Thursday, April 20, 2006

(March 29, 2006 continued….) In summer it is more difficult to trace a strandline since there is a tendency for people to sit on it during dry weather when such surveys are easier to do. I did the whole route on June 21 2002 when a national sporting contest cleared the more crowded areas of the beach around Southend. In that case the predicted tidal level was 2.4 m O.D. and the most interesting finds were spinose sea-urchins of the genus Echinocardium and a non-spinose regular sea-urchin Psammechinus miliaris (latter stranded intact near Half Way House public house and found to float for 2.4 days when kept in seawater since it was discovered there).
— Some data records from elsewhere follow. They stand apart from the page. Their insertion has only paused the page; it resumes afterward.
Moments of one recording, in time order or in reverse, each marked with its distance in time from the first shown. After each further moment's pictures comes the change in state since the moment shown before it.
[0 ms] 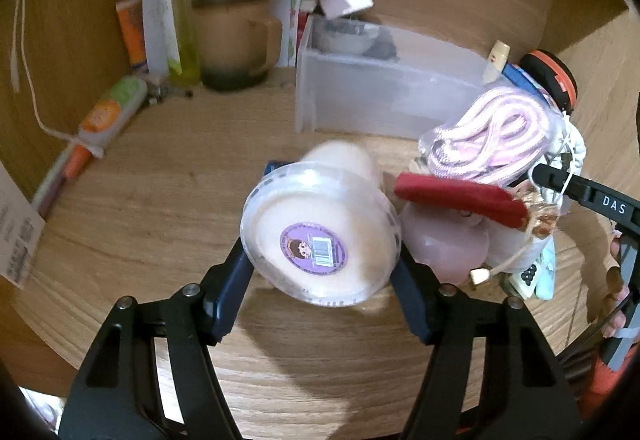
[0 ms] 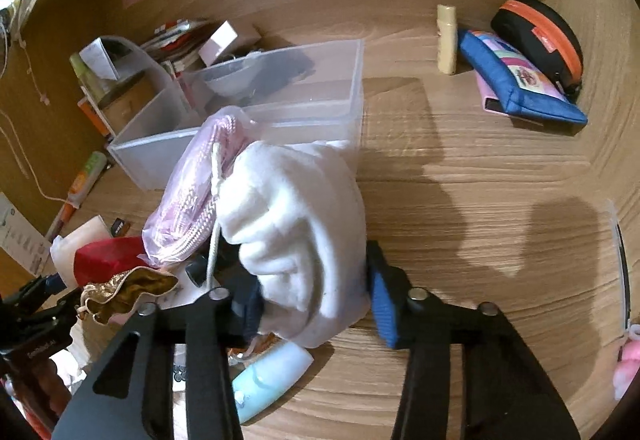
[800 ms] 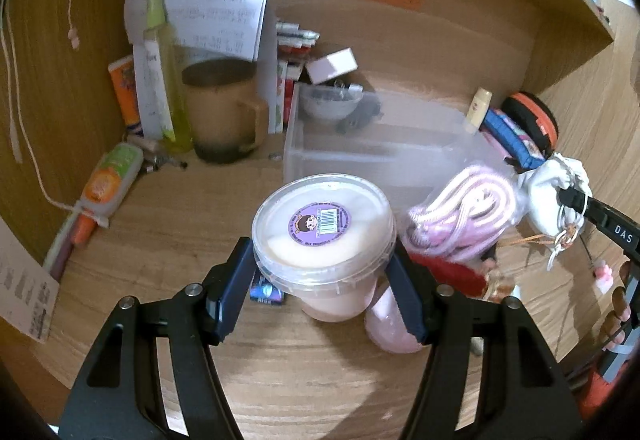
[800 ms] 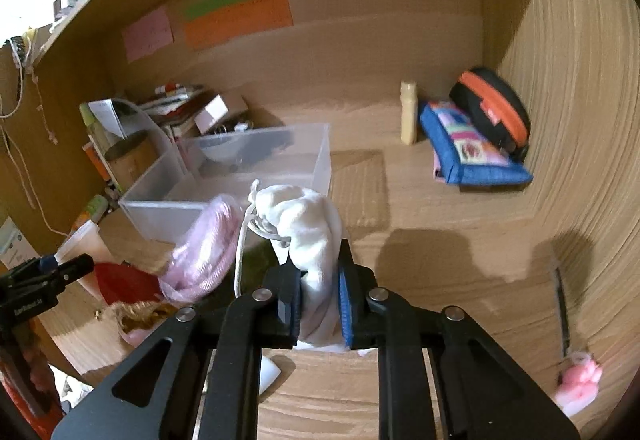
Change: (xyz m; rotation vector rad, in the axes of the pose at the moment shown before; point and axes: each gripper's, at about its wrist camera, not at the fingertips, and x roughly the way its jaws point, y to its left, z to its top) left arm -0.028 -0.001 0.050 0.009 -0.114 -0.057; right arm -0.065 -0.008 0.021 -0.018 -0.200 -0.072
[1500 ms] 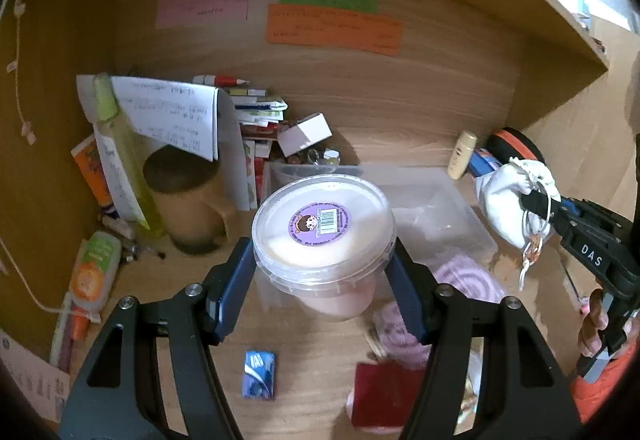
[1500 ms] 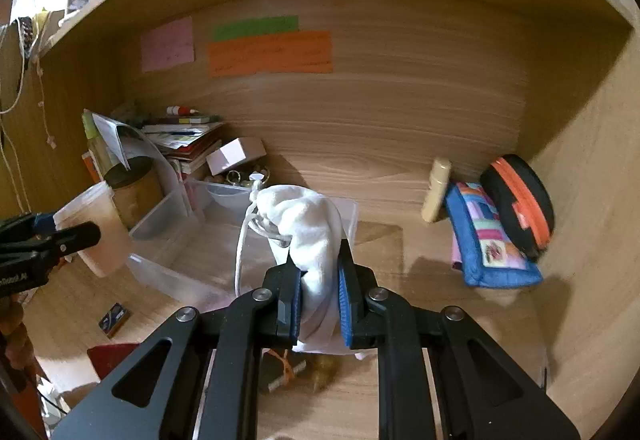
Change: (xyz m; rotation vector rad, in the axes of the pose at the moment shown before) left arm 0.018 -0.012 0.079 0.063 -0.061 -0.055; right arm 0.030 0.037 0.064 -0.154 -0.067 -0.011
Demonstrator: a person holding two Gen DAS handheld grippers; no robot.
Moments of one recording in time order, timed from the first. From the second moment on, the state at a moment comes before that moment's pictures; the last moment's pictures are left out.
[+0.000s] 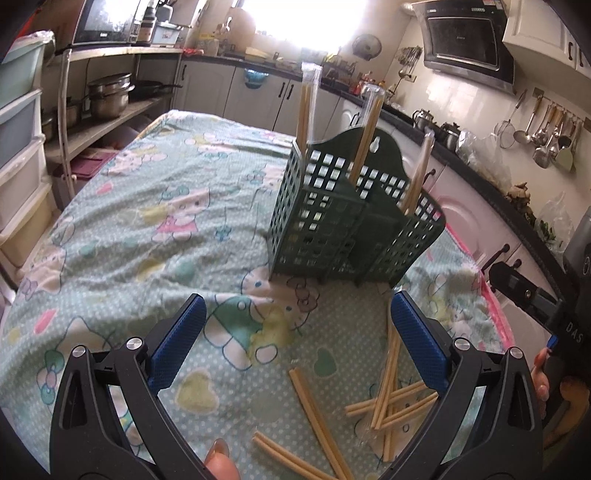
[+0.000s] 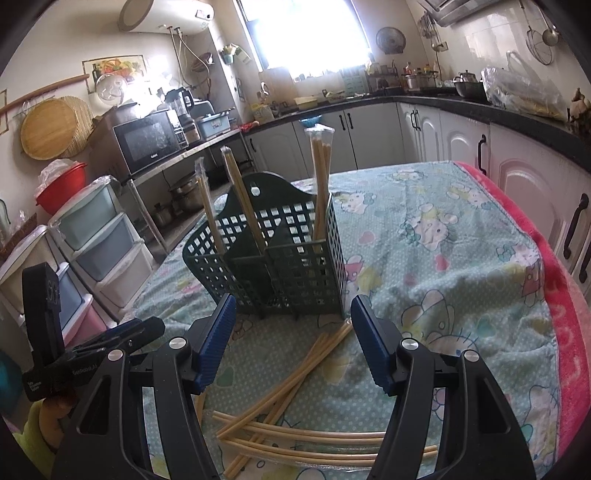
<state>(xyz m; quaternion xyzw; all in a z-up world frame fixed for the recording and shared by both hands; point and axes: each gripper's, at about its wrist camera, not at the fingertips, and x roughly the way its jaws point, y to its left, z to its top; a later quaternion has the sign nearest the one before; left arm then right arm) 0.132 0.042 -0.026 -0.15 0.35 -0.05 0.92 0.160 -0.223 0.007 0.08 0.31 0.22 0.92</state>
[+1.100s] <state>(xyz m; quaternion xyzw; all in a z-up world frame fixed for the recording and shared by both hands) 0.145 0.025 -0.085 -0.19 0.46 -0.12 0.86 0.218 -0.207 -0.062 0.06 0.42 0.20 0.89</state>
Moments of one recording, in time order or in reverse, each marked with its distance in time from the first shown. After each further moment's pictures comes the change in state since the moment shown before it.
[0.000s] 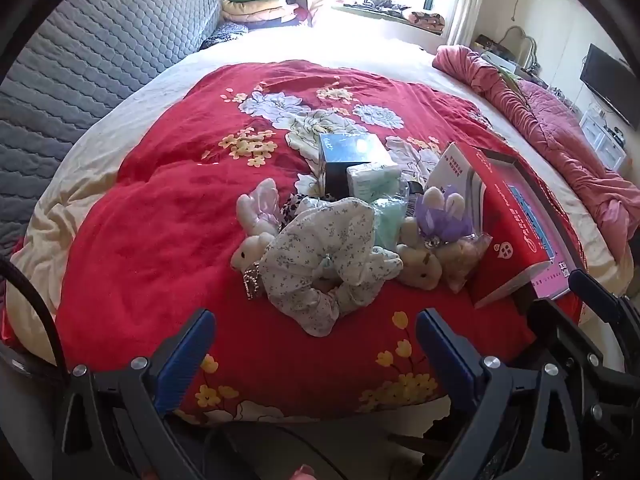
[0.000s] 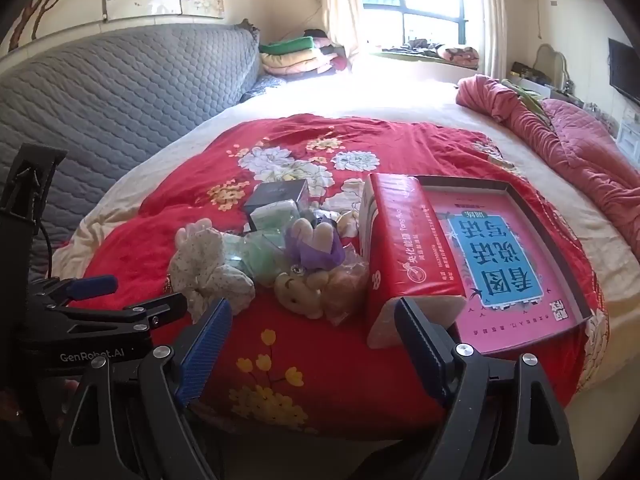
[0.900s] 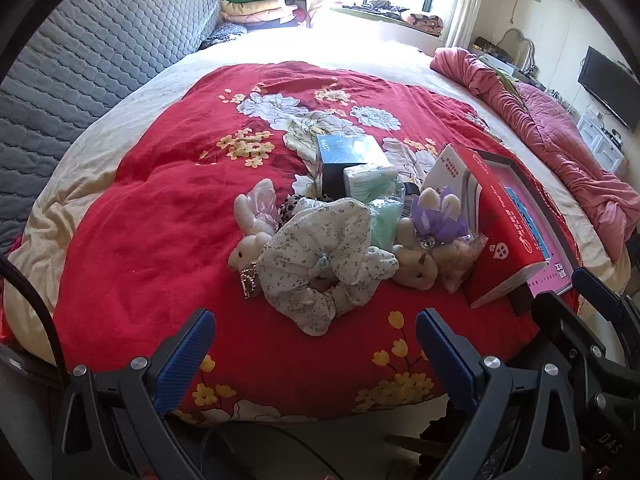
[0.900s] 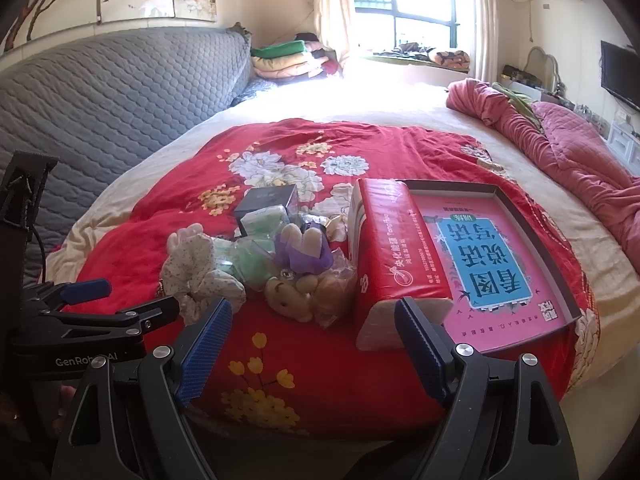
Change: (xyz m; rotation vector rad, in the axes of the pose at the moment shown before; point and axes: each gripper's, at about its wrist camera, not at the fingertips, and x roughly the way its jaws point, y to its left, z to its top) left arm -0.007 0.002 -0.002 -0.006 -0.045 -0.013; right arm -0.006 -0.002 0.002 0.000 -0.022 -0.048
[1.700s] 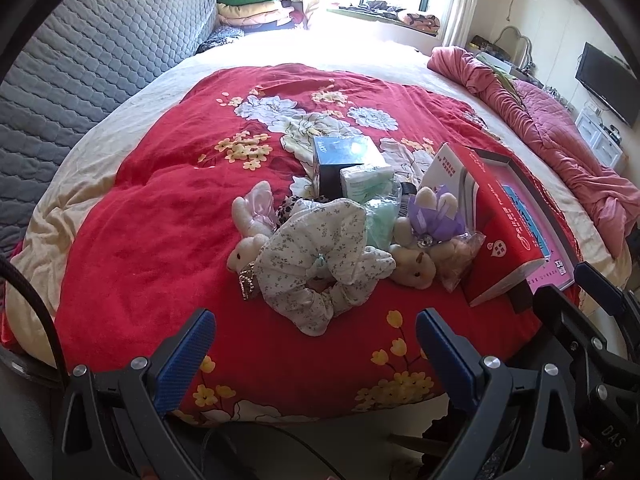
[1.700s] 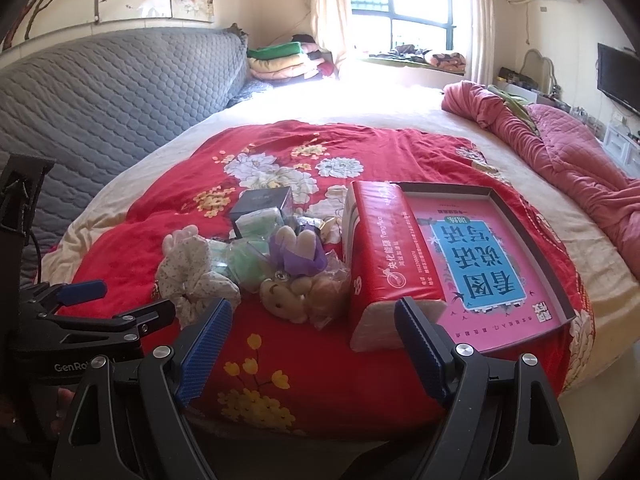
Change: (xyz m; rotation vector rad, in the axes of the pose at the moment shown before) left arm -0.002 -0.004 -0.001 0.015 -0.006 0.004; right arm -0.001 -0.001 0.000 0.004 -0.003 -0.019
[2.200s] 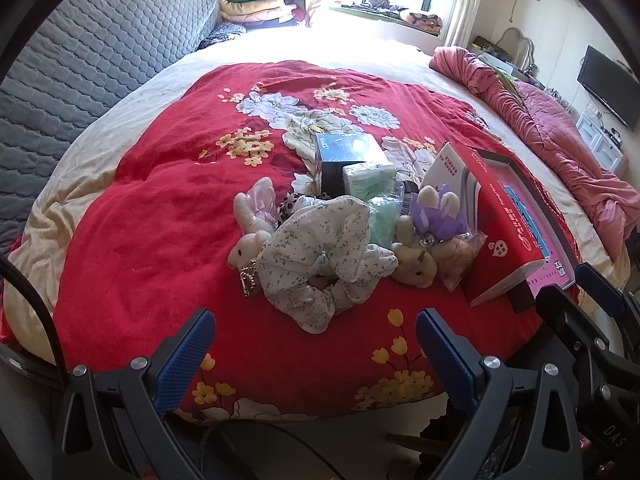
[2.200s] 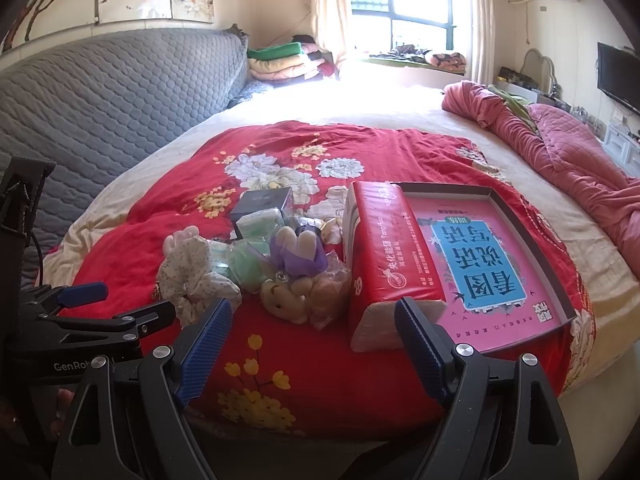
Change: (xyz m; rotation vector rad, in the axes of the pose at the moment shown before) left arm 0.001 0.004 0.000 -0.014 0.010 -0.006; right arm 0.000 -0.001 0.000 -0.001 -0.004 0.004
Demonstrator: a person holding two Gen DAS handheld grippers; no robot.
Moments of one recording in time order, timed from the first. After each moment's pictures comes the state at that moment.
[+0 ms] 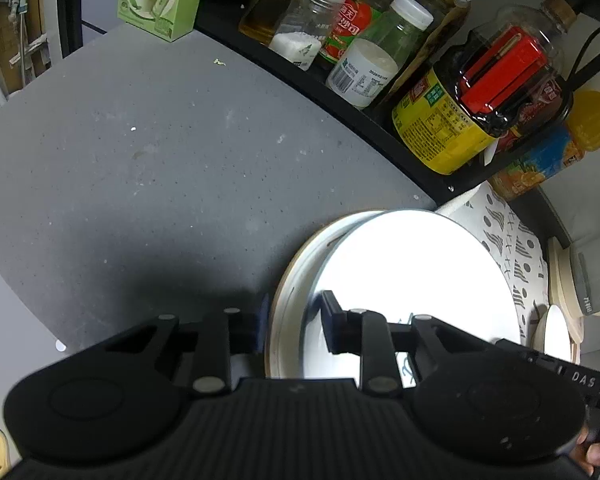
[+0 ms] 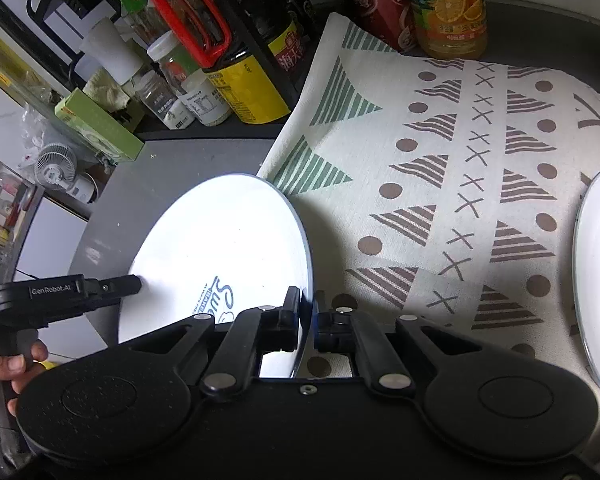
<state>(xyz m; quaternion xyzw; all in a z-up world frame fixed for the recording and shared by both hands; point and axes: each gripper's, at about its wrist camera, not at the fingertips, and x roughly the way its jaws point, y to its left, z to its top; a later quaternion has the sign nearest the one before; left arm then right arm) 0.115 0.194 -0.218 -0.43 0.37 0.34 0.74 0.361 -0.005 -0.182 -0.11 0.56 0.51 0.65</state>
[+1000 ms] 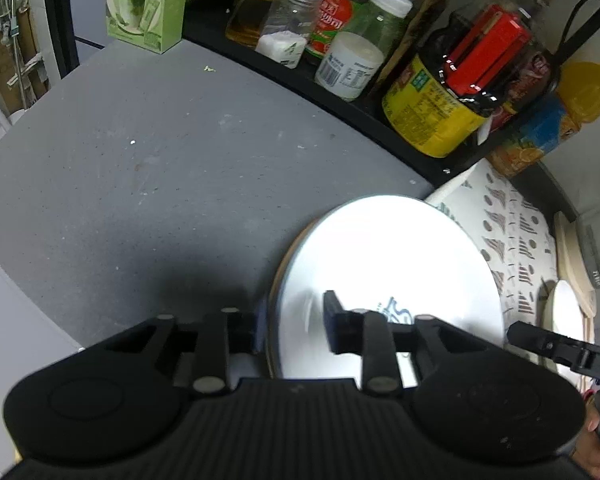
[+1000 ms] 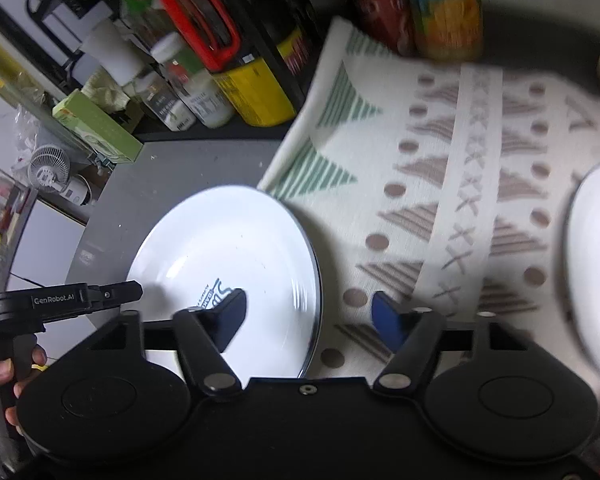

Echinocardium with some spines attached and so freshly stranded that they attracted the interest of flies where found today (March 29) tossed on the reeds above a gravel ridge cut by the tide along the open South Shoebury Common coastline. This also featured a cabin cruiser stranded parallel to and just below the new cliff of gravel, and a less intact smaller boat thrown with piles of the reeds under beach huts at Thorpe Bay. The reeds had evidently been transported to this area by the south and west breeze which had persisted since the last visit in which this area was devoid of reeds at all levels of the beach. Elsewhere one can imagine that the reeds had merely been reworked from the lower strandlines as the tide rose through the week, cleaning the lower sands of all their buoyant materials. However, on returning to Chalkwell Station with the tide now gone far out and the sun still not set, there was a new spread of green reeds, plastic bottles and the usual new dead bird on the lower part of the beach bordering on the mudflats.